**What the task asks**
Return only the lines from the one containing "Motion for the" to the end of the material, with each one exactly as it appears.

**Dataset excerpt**
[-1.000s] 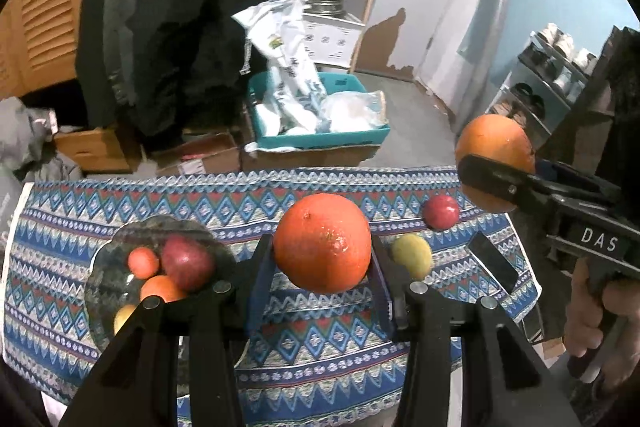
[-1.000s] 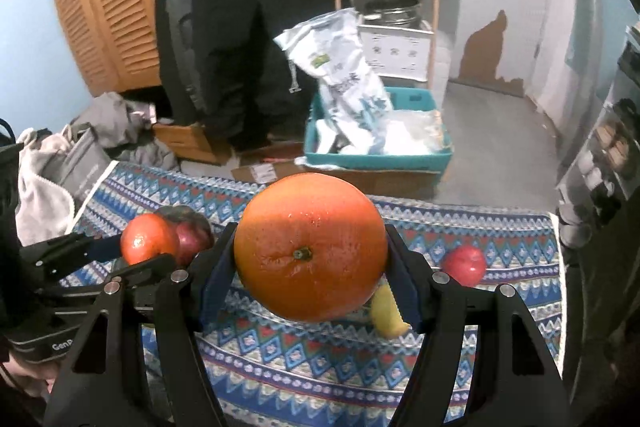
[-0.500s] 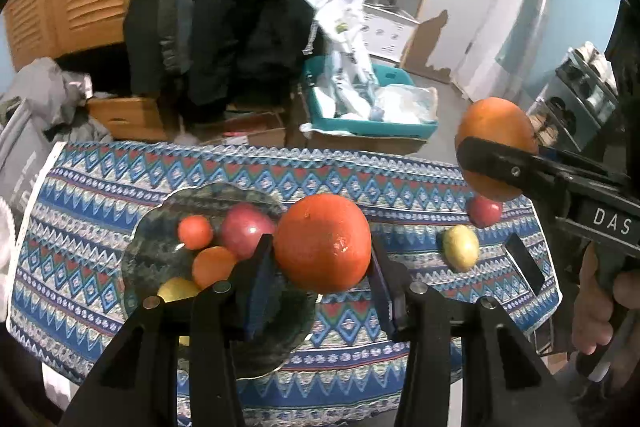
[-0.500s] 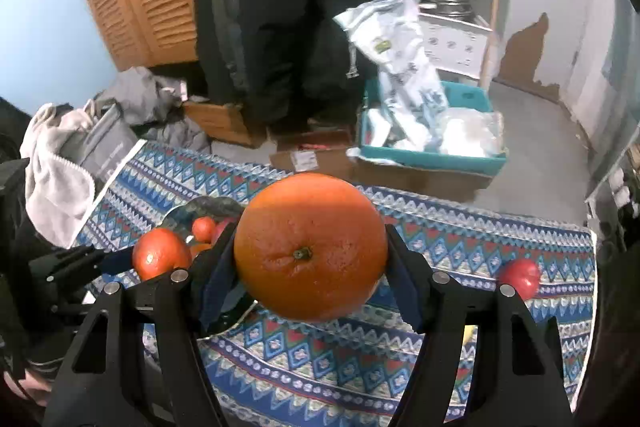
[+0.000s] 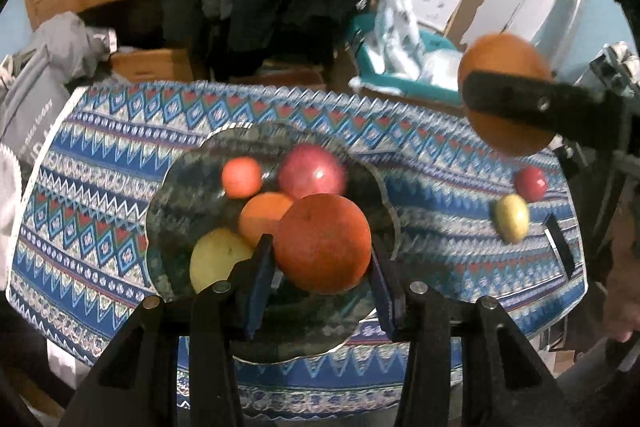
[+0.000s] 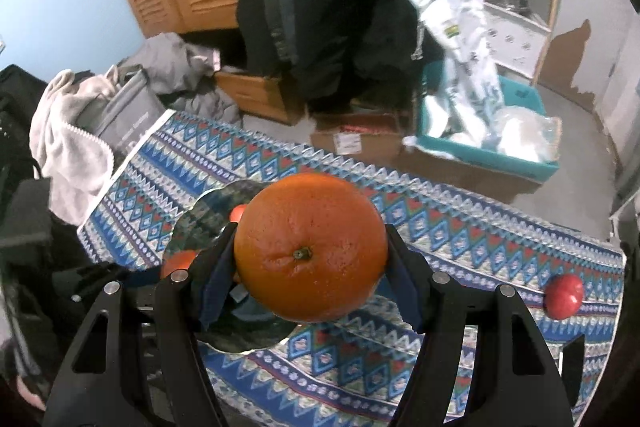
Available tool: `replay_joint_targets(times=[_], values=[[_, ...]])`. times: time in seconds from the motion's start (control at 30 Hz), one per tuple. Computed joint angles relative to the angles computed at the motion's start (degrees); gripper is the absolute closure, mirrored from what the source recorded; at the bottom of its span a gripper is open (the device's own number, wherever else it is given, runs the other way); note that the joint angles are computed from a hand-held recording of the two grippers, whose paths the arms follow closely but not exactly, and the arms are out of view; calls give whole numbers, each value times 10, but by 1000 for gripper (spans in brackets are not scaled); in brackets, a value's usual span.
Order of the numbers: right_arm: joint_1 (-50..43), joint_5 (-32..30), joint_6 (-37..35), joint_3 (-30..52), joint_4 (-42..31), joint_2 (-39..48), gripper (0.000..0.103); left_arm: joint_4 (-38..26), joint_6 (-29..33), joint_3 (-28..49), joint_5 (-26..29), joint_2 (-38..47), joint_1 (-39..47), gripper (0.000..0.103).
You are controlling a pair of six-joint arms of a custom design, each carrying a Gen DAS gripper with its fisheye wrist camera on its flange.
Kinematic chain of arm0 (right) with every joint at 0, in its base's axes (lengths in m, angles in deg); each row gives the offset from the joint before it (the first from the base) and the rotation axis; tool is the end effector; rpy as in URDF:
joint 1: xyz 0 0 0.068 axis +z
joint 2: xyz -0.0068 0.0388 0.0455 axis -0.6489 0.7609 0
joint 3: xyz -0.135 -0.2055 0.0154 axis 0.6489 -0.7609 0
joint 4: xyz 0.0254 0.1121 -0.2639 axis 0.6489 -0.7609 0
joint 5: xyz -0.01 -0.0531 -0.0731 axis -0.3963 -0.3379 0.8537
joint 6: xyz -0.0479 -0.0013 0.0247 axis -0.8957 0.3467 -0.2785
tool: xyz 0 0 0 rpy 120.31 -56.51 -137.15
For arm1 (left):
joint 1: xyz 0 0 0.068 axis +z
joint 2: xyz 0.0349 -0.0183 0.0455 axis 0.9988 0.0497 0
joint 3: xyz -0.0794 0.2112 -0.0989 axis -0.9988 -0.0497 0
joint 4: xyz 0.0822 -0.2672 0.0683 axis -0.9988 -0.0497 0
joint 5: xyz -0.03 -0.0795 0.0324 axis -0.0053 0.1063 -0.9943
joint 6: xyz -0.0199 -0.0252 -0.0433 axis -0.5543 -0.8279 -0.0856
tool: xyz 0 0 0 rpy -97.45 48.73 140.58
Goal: Organize fruits
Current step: 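Lift both oranges and carry them over the glass bowl with both tools, then lower both oranges into the glass bowl and open both tools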
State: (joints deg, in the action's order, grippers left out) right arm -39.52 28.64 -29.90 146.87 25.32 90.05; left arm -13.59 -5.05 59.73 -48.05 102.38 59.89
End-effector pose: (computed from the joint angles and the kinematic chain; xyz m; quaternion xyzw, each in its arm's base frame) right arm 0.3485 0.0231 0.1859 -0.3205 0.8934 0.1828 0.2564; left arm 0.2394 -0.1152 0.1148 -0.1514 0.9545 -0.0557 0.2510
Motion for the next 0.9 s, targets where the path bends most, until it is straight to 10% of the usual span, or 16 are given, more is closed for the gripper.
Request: replay_joint_targets(times=[0.77, 0.9], values=[[46, 43, 5, -5, 24, 112, 33, 45, -3, 14, 67, 133, 41, 57], [52, 49, 5, -4, 29, 128, 33, 32, -5, 17, 58, 130, 37, 44]])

**Task answer**
Motion for the next 0.9 s, targets where the path bends most, until it is straight to 10% of the usual span, or 16 are given, more is closed for the gripper.
Request: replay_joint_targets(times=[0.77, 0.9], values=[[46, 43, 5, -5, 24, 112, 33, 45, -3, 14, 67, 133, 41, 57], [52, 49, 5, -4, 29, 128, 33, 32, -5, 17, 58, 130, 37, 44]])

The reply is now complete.